知ってるはずなのに全く知らない世界観!
日露戦争、新選組、アイヌ、北海道、熊とどれも皆知っているワードであり、実際の日本の歴史をベースにした話なのに、今までされてない所にフォーカスされており、とても新鮮な漫画作品です。
あらすじは、金塊の隠し場所を見つける為に暗号化した刺青を入れた脱獄囚達を探し出す、という明治時代末期が舞台のもの。仲間になる者、裏切る者、邪魔する者と様々な思惑を持ったキャラクターが出て来ます。

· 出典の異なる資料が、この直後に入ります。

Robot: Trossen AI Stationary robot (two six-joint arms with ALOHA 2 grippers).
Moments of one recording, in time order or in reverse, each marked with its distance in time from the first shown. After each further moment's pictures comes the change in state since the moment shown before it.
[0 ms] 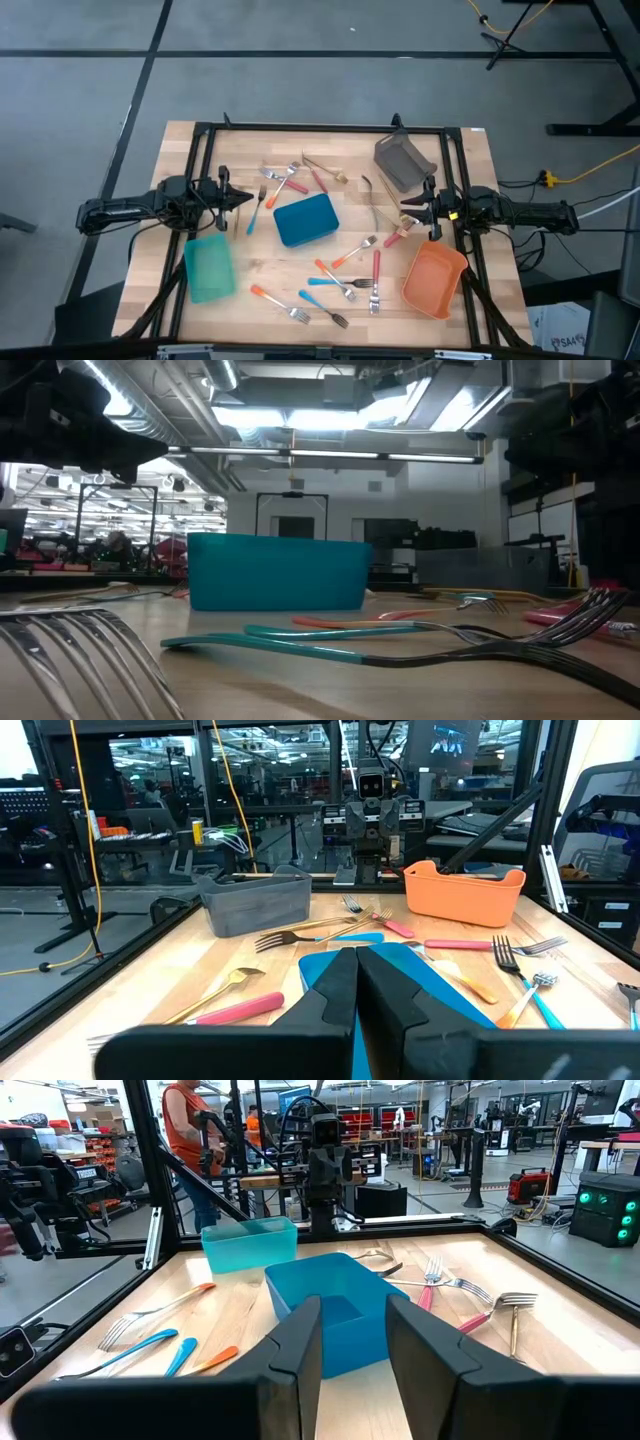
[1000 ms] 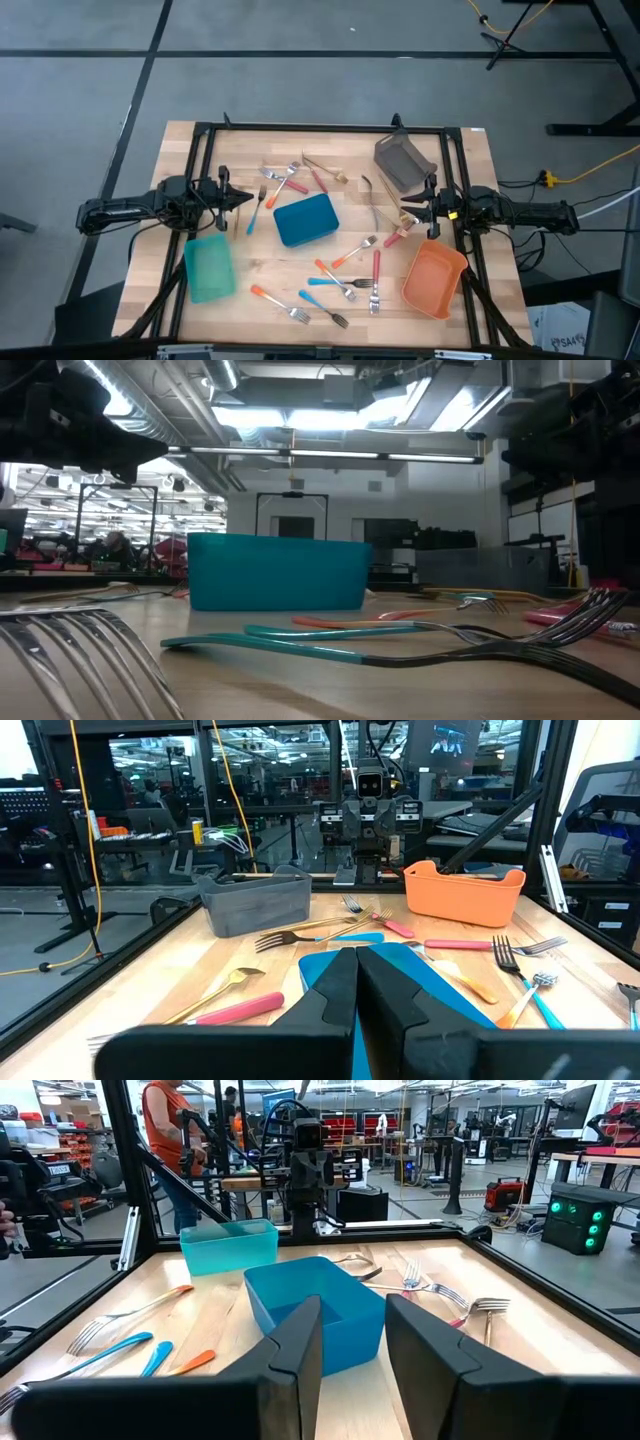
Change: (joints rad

この作品で印象的なのは、細かな描写のアイヌの文化です。
ヒロインのアイヌの女の子が語るアイヌ文化は、信仰・食事・生活様式など多岐に渡り、その神秘的で目から鱗の内容に興味がつきません。
この作品を知る前に阿寒湖周辺に旅行をしたのですが、当時はアイヌ文化に興味が無く立ち寄らなかったので、今度改めて阿寒湖のアイヌコタンに行きたくなりました。

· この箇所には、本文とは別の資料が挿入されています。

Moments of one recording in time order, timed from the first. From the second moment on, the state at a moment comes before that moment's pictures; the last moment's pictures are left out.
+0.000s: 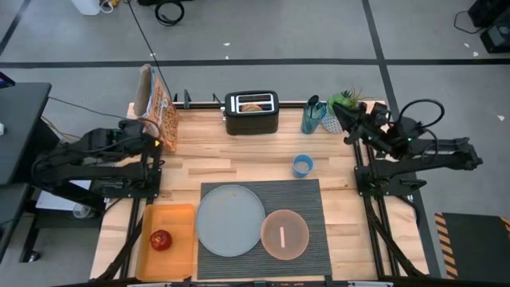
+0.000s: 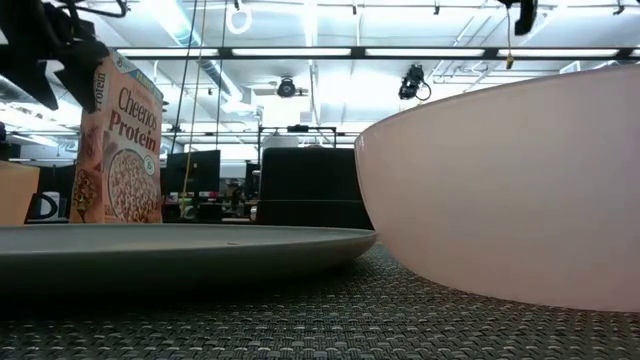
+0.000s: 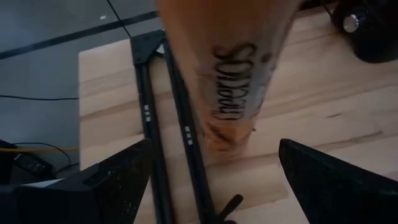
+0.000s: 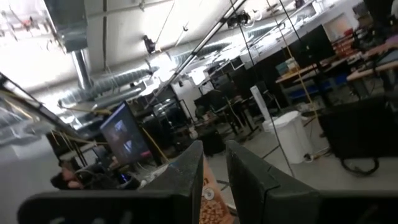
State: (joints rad) left arm 0.20 0.61 0.84 -1.50 -0.69 -1.01; right arm -0.02 0.54 0.59 0.34 0.55 0.26
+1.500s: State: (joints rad) left arm 0.20 0.67 0.62 -1.10 -1.11 -1.22; right arm -0.02 0.67 0.65 0.40 0.47 0.21
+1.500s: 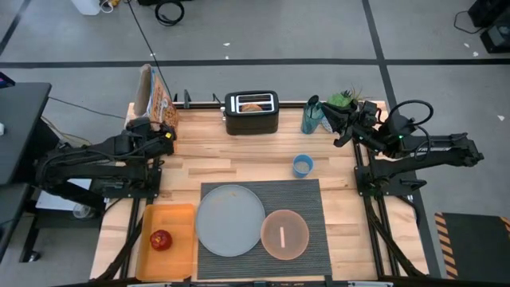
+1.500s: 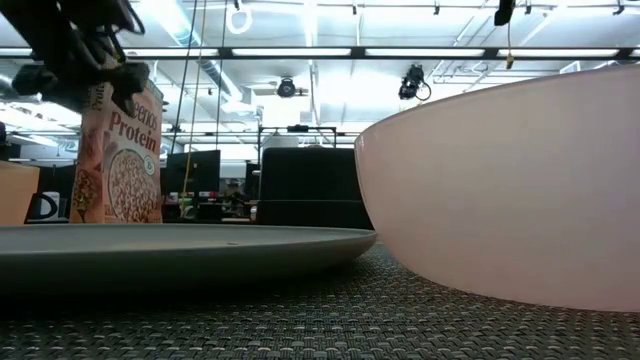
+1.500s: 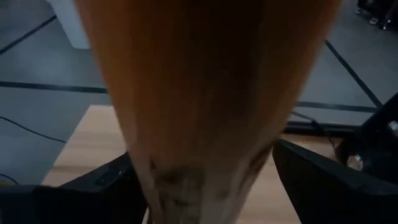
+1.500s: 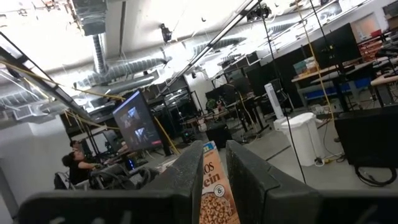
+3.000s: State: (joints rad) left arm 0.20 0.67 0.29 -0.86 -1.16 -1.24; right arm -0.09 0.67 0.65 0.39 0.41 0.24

単行本の巻末には多くのアイヌに関する参考文献が載っており、作者の勉強っぷりが窺えます。
そして、何よりキャラクターが皆魅力的です。
それぞれ理想を持った芯の強い人物達で、簡単に善悪では分けられない所が物語に深みを与えています。
主人公の杉元は、普段は三枚目キャラですが戦いに強く男気があり優しさも持ち合わせて文句なしにカッコイイ!
そんな主人公は、日露戦争に出征した作者の曽祖父と同じ名前だそうです。
脱獄王や凄腕スナイパー、マタギなどバラエティ豊かなキャラが出て来ます。その上を行く脱獄囚達のキャラも必見です。